> **WORK ORDER**
Your task is to transcribe the data in full.
[Start of section]
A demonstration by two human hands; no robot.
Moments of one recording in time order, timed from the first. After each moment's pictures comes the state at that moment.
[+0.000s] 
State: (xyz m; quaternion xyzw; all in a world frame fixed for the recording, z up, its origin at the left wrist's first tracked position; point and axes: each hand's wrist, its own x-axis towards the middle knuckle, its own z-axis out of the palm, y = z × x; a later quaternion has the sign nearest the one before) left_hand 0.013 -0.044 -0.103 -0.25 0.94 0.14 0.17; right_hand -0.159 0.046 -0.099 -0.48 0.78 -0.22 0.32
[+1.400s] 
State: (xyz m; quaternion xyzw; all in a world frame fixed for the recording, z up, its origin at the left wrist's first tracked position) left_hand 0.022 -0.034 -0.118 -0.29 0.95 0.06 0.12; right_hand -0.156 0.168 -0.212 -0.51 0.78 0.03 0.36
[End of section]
> **WORKED SOLUTION**
A demonstration by two human hands; no robot.
Moments of one recording in time order, timed from the first. After each moment's pictures comes the state at that moment.
[+0.000s] 
State: (xyz m; quaternion xyzw; all in a world frame fixed for the recording, z up, its origin at the left wrist's first tracked position; point and axes: each hand's wrist, its own x-axis towards the middle knuckle, its own z-axis out of the palm, y = z × x; a later quaternion has the sign nearest the one before) left_hand 0.013 -0.044 -0.103 -0.25 0.94 0.14 0.17; right_hand -0.159 0.046 -0.099 -0.48 0.78 -0.22 0.32
[+1.400s] 
State: (xyz m; quaternion xyzw; all in a world frame fixed for the recording, z up, its origin at the left wrist's first tracked position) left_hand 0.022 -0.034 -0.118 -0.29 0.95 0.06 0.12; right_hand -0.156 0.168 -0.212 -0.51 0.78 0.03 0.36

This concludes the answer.